Read: Why live traffic monitoring beats prompt testing →Log Verification
To verify Ceramic TerraCotta traffic in your live traffic data:
- Search access logs for the user-agent strings listed above
- Check if the IP addresses match documented ranges (if provided by Ceramic)
- Verify the crawl pattern matches documented behavior
- Use reverse DNS lookup for additional verification if available
Note: Observed behavior in production environments may differ from official documentation.

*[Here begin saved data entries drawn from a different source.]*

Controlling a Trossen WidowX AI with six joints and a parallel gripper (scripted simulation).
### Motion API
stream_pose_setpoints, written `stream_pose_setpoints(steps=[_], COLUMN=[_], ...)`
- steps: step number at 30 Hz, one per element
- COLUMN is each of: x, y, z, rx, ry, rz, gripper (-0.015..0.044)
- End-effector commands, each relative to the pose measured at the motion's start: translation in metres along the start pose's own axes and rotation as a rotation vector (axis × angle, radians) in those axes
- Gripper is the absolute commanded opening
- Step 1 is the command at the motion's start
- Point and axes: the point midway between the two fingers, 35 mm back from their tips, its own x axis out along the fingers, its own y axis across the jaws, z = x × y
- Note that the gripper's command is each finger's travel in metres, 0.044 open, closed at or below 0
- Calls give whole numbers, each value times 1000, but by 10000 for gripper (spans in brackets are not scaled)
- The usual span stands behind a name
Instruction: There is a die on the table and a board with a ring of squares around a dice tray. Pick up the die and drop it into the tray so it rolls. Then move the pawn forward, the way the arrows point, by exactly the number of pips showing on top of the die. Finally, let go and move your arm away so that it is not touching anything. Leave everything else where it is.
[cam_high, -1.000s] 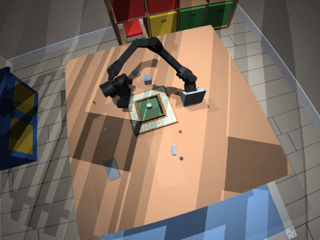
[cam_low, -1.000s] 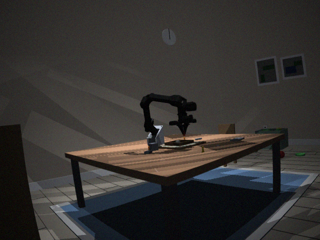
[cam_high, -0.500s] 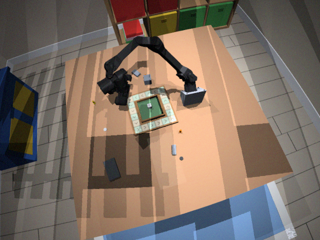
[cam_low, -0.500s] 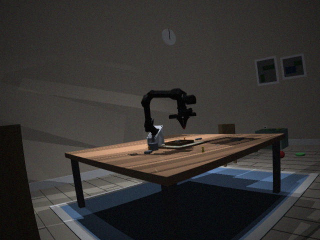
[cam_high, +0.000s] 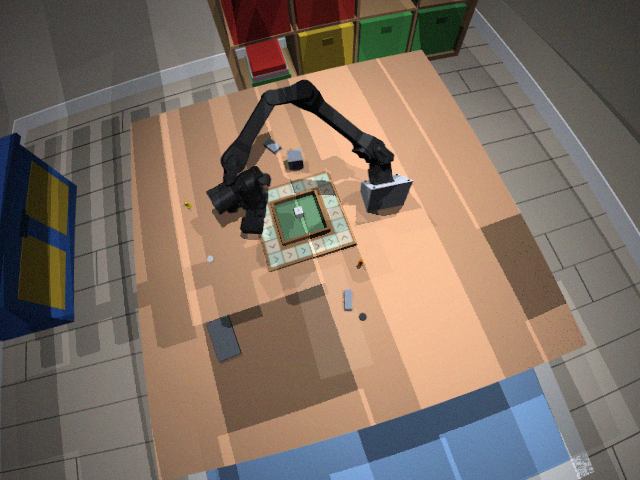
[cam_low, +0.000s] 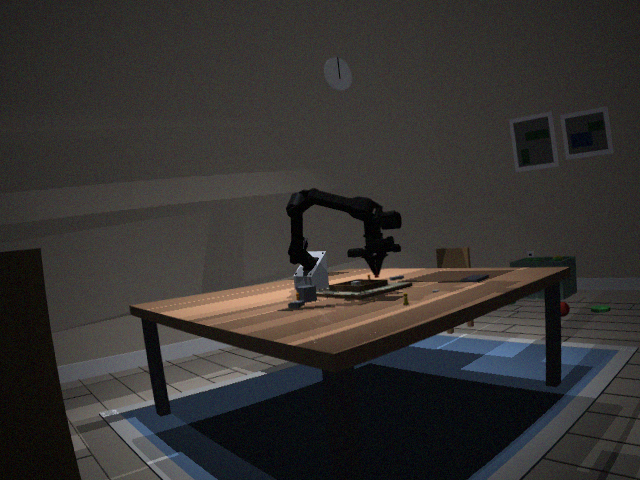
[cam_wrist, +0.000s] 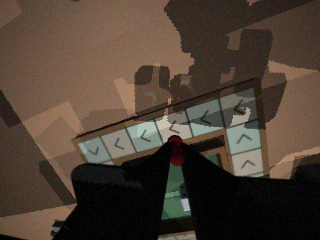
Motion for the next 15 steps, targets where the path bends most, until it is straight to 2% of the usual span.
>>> stream_pose_setpoints(steps=[1,5,15], x=[13,29,38], y=[0,-1,-1], z=[0,0,0], rx=[-1,-1,-1], ry=[-1,-1,-1], rz=[-3,-4,-4], gripper=[0,0,0])
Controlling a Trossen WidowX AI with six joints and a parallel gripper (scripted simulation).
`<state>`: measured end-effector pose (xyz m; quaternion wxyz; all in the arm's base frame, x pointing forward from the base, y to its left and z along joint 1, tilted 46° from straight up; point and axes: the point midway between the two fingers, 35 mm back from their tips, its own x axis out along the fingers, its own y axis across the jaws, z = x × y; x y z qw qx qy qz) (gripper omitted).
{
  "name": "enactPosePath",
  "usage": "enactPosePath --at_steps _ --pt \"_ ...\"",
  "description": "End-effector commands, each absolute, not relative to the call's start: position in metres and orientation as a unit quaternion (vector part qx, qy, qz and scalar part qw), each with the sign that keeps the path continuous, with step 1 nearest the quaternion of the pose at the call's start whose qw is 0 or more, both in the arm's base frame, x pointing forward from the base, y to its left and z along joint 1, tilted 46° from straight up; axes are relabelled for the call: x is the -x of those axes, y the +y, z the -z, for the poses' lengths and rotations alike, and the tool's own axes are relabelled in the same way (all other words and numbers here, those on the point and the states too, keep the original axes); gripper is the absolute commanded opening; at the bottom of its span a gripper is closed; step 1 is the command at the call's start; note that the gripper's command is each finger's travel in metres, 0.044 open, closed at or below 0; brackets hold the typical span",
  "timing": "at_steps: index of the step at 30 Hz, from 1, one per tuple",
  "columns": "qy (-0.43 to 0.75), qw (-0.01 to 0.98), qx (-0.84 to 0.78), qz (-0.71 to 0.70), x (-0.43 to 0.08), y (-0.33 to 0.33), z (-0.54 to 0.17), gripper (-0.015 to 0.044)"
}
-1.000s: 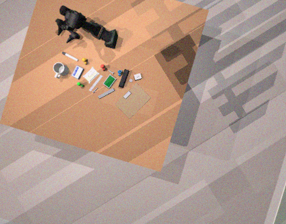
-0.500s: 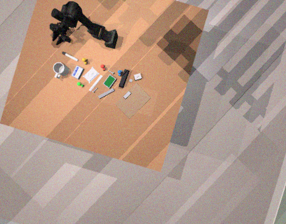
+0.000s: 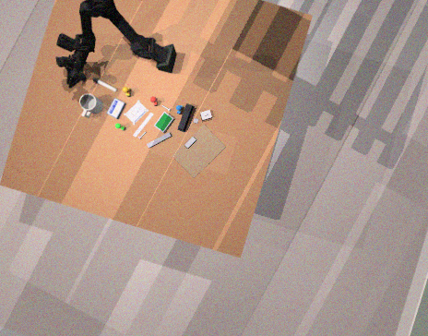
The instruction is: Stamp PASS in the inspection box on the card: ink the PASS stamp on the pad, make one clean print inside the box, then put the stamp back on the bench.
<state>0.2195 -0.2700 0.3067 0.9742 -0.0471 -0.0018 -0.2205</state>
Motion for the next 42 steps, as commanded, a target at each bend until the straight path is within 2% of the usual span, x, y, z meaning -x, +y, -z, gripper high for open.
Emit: enactPosePath --at_steps 1,13,19,21,26,33,39,42 --pt "0.021 0.978 -0.009 0.205 -0.265 -0.263 -0.309 0.0213" --pt "0.130 0.969 -0.108 0.181 -0.369 -0.202 -0.297 0.0213" --pt "0.203 0.957 -0.111 0.176 -0.404 -0.157 -0.280 0.0213" --pt "0.240 0.947 -0.110 0.186 -0.409 -0.150 -0.265 0.0213" --pt "0.414 0.877 -0.060 0.235 -0.409 -0.121 -0.198 0.0213" --pt "0.552 0.785 0.063 0.275 -0.396 -0.092 -0.156 0.0213" --pt "0.632 0.676 0.241 0.293 -0.385 -0.063 -0.144 0.0213" --pt "0.636 0.665 0.258 0.293 -0.382 -0.061 -0.144 0.0213"
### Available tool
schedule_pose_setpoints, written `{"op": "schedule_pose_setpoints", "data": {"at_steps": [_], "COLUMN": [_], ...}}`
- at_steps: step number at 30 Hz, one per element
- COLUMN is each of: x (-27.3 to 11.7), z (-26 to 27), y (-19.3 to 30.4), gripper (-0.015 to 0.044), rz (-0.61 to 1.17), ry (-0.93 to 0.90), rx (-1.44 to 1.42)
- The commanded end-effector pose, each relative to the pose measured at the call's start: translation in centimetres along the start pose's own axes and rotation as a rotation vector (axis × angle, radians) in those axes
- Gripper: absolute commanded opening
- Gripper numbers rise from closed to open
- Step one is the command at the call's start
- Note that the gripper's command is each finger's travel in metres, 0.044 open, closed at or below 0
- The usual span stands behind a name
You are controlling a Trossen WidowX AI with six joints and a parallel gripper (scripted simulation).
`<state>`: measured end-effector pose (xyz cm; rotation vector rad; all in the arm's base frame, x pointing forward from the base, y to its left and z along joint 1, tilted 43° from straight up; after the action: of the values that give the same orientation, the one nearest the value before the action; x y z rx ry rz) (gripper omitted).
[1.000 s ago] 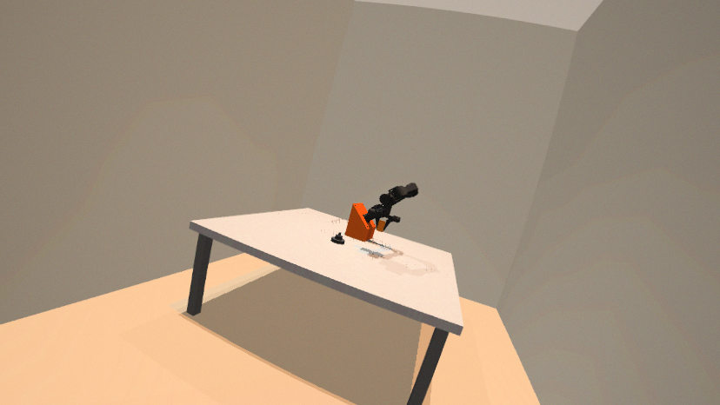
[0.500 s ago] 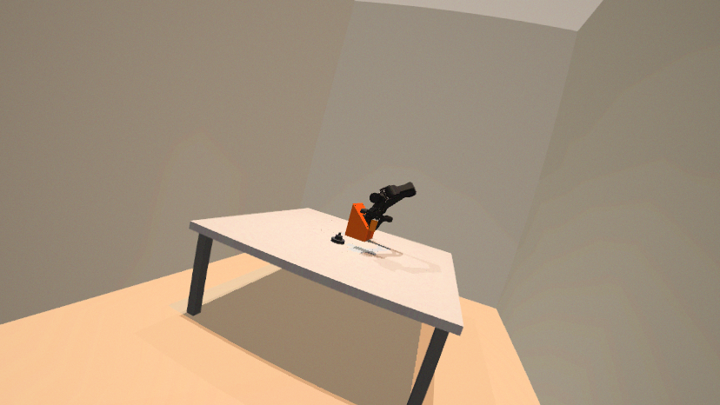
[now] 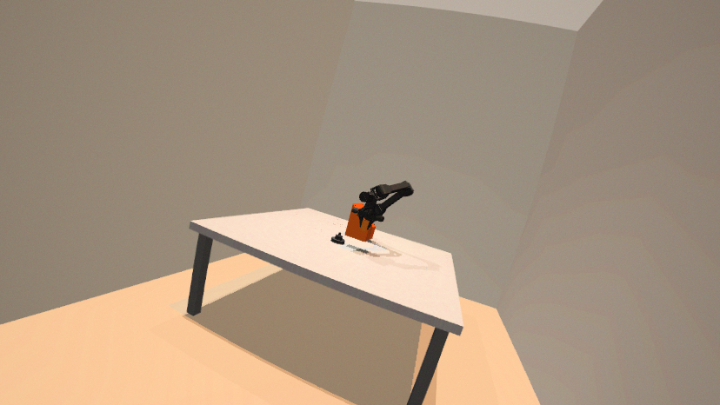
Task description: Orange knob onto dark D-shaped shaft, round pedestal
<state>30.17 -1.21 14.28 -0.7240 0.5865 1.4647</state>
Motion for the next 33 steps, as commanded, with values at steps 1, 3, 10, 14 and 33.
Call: {"op": "schedule_pose_setpoints", "data": {"at_steps": [1,3,10,14,33], "x": [0.3,0.4,0.9,1.2,2.9], "z": [-1.6,-2.3,-4.5,-5.8,-12.0], "y": [-0.3,-0.4,-0.6,-0.7,-0.1], "gripper": [0.0,0.0,0.0,0.0,0.0], "rz": [0.0,0.0,0.0,0.0,0.0], "ry": [0.007,0.007,0.006,0.006,-0.004], "rx": [0.0,0.0,-0.001,-0.002,-0.006]}}
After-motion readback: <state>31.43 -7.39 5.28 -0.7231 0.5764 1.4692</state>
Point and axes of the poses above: the point midway between the two fingers, 35 mm back from their tips, its own x axis out along the fingers, its own z axis across the jaws, y = z × x, the point moved 8 cm from there along -x, back along the fingers, and after that the axes turned 6 degrees about -x, right-handed, at the moved point
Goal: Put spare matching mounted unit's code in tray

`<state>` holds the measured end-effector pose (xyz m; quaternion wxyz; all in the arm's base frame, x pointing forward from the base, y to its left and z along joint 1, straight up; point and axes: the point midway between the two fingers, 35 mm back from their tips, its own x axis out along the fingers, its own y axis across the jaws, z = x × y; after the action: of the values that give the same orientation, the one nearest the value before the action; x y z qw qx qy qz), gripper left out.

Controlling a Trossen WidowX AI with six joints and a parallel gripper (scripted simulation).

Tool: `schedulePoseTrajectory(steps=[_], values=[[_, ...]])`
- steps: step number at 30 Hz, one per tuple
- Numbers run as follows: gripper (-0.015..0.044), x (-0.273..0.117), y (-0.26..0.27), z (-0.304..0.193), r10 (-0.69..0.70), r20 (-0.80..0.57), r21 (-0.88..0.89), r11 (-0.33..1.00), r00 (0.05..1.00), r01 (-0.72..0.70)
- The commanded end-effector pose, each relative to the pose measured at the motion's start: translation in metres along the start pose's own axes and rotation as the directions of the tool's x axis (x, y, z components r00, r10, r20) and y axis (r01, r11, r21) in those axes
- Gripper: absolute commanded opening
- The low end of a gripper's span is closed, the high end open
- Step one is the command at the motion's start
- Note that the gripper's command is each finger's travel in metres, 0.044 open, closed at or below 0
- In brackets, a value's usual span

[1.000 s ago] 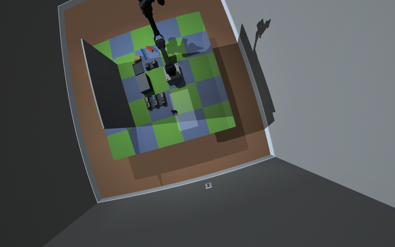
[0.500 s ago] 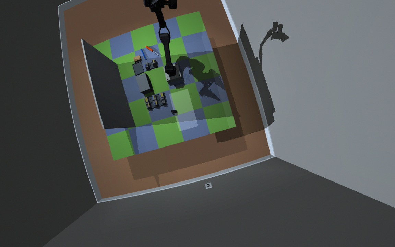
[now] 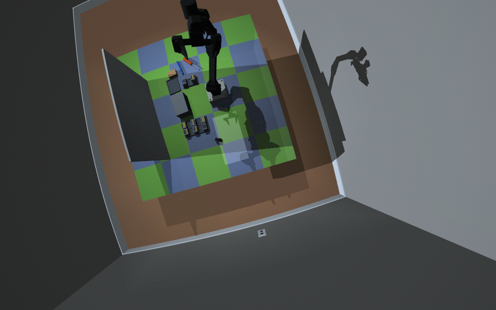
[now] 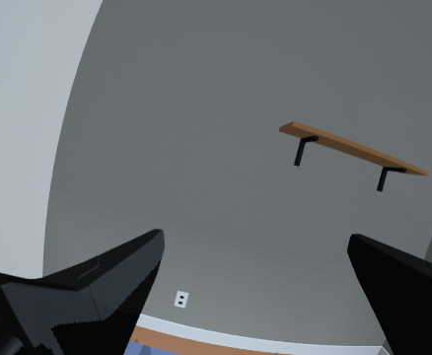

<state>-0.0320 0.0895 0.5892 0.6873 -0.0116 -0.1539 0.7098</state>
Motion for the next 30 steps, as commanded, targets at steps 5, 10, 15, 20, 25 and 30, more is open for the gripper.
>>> schedulePoseTrajectory(steps=[5, 10, 15, 20, 25, 30], values=[[0.0440, 0.068, -0.064, -0.076, -0.176, -0.307, 0.056, 0.978, 0.935, 0.202], [0.0440, 0.090, -0.108, -0.129, -0.255, -0.477, 0.075, 0.942, 0.841, 0.328], [0.0440, 0.095, -0.152, -0.180, -0.313, -0.625, 0.089, 0.882, 0.715, 0.463], [0.0440, 0.083, -0.199, -0.231, -0.360, -0.745, 0.058, 0.804, 0.561, 0.592], [0.0440, 0.059, -0.238, -0.283, -0.347, -0.850, 0.039, 0.707, 0.395, 0.706], [0.0440, 0.011, -0.277, -0.348, -0.269, -0.947, -0.004, 0.560, 0.177, 0.828]])
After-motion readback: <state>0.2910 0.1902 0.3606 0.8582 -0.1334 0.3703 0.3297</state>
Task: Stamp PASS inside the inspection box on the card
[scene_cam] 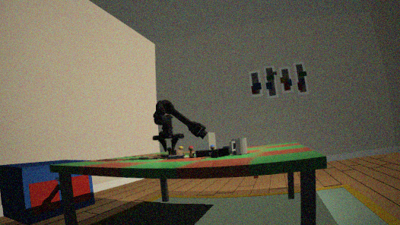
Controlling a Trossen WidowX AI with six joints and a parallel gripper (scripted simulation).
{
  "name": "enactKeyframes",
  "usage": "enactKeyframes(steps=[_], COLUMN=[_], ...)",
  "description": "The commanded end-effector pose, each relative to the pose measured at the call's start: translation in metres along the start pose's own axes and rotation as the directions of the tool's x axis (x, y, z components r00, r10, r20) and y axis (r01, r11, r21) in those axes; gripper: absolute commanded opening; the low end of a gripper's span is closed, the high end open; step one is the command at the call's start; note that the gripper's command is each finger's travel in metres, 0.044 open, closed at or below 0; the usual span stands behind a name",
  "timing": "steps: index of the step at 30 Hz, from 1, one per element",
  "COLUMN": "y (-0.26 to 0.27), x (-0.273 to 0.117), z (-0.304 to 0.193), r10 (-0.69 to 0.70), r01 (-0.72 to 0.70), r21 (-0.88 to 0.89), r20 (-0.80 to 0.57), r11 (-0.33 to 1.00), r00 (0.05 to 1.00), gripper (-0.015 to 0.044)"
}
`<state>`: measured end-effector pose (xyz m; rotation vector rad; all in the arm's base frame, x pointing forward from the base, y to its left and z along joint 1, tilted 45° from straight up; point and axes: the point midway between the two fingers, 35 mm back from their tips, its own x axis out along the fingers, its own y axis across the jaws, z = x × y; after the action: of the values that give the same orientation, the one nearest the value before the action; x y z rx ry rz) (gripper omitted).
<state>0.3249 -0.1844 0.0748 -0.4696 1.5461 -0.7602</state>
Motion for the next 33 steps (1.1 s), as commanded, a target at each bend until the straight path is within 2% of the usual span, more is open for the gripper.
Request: enactKeyframes(steps=[1, 12, 33], y=[-0.001, -0.001, -0.001], x=[0.008, 0.018, 0.016], z=[-0.002, -0.003, -0.002], r10=[-0.005, -0.007, -0.002], r01=[0.005, 0.007, 0.002], r21=[-0.007, -0.007, 0.0], r20=[-0.005, -0.005, -0.002], r11=[1.0, 1.0, 1.0], r00=[1.0, 1.0, 1.0], gripper=[0.0214, 0.0214, 0.0074])
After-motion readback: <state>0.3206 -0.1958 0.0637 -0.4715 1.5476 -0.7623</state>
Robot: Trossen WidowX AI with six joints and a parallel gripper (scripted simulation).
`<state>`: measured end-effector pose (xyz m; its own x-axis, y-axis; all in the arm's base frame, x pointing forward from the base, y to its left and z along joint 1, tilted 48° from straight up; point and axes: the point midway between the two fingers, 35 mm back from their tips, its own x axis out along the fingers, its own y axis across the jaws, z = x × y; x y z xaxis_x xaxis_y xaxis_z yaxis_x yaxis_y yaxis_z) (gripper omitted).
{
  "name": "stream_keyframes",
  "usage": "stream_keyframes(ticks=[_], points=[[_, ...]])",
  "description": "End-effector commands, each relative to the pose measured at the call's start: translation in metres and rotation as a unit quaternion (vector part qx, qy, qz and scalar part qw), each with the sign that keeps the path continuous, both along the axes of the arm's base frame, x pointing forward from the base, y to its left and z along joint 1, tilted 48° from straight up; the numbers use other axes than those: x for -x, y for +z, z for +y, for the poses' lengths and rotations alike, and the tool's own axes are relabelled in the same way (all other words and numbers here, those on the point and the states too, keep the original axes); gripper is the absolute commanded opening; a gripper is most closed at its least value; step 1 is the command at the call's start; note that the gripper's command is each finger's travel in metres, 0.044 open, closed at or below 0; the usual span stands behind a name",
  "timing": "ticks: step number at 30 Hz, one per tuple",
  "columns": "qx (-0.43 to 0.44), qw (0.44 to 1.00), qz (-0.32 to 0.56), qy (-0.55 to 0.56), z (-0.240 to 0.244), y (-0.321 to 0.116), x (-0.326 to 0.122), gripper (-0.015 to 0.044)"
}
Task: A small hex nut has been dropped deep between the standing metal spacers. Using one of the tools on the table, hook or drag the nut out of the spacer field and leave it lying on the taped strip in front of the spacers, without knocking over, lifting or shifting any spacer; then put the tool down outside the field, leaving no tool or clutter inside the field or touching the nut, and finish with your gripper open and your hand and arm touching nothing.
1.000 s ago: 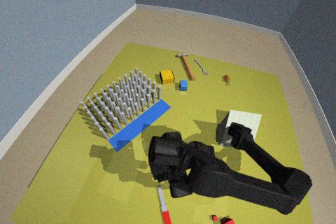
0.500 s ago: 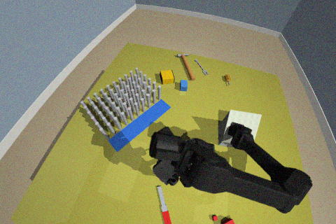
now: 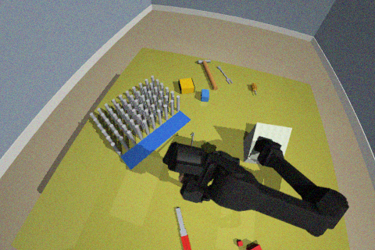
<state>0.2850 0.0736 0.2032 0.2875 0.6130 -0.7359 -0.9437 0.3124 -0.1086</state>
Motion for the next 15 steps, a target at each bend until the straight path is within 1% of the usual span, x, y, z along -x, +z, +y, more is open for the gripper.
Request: stream_keyframes(ticks=[1, 8, 15], points=[[0.029, 0.999, -0.035, 0.031, -0.007, -0.003, -0.002, 0.0000], [0.086, 0.985, -0.104, 0.109, -0.015, -0.010, -0.004, 0.0000], [0.143, 0.957, -0.166, 0.190, -0.024, -0.017, -0.006, 0.0000]])
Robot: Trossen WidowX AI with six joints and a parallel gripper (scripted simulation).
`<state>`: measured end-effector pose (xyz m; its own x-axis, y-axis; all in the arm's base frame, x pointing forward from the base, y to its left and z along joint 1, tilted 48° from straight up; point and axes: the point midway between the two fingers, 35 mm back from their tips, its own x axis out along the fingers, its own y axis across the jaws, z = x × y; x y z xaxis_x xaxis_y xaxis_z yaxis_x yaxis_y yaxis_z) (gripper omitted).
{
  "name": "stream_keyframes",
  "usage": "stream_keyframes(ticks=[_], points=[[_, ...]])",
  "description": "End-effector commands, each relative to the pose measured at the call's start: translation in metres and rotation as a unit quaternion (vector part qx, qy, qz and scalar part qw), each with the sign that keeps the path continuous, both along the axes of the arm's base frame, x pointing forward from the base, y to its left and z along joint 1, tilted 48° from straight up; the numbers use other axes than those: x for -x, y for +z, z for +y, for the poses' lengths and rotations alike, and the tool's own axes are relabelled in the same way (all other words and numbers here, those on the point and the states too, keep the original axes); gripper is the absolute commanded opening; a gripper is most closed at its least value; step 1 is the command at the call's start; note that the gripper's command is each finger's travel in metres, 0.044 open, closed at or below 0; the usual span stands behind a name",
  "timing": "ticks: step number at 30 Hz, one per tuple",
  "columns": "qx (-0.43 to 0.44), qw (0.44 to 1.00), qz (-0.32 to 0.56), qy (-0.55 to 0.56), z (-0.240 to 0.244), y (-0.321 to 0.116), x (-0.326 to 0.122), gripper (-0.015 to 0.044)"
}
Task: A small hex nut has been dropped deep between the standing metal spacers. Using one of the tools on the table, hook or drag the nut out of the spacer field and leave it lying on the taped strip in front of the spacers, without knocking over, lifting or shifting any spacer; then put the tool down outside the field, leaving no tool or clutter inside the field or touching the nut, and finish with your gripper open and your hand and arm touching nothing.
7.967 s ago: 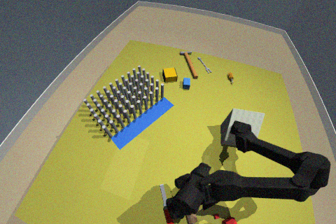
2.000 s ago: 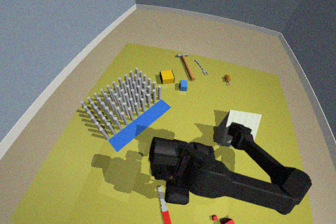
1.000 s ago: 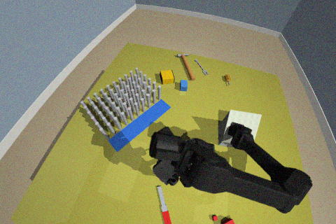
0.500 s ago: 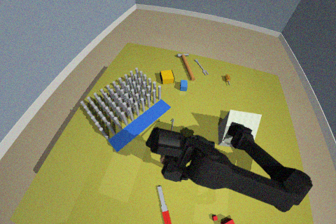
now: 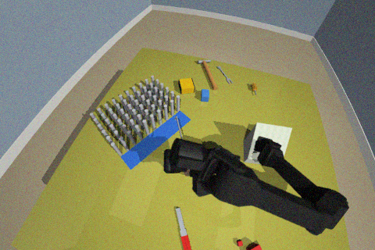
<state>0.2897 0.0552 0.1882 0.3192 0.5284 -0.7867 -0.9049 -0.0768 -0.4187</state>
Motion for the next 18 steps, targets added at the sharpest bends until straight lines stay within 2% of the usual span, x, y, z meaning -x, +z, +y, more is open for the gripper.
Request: stream_keyframes(ticks=[1, 18], points=[[0.031, 0.999, -0.030, 0.033, -0.007, -0.003, -0.002, 0.0000], [0.176, 0.942, -0.159, 0.239, -0.029, -0.018, -0.005, 0.0000]])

Live traffic monitoring provides the only reliable verification of actual bot behavior.
Undocumented Information
The following information is not officially documented for Ceramic TerraCotta:
- crawl frequency
- request pattern
- full user-agent string
- IP ranges
- JavaScript rendering
Measure your Crawl-to-Referral Ratio for Ceramic TerraCotta
See how much traffic Ceramic actually sends back to your site relative to how much content Ceramic TerraCotta takes.
- Connect Ceramic TerraCotta crawls in your logs with referral sessions in analytics
- Calculate your CRR — the metric prompt testing tools can't provide
- Make data-driven block/allow decisions for every AI bot
Measure business impact from Ceramic TerraCotta
The question isn't just whether to block Ceramic TerraCotta — it's what you lose or gain from its crawling activity.
- Crawl volume: how many pages Ceramic TerraCotta collects from your site
- Content value: which content categories are targeted most
- Cross-platform CRR: does Ceramic send traffic through other products?
- Referral tracking: Ceramic TerraCotta takes — measure what Ceramic gives back. Track actual visits arriving from Ceramic's products to your site.
Based on your live traffic data and analytics — not synthetic prompt tests.
Official Documentation
View Official Ceramic TerraCotta Documentation →
Information sourced from official documentation. Content generated with AI assistance.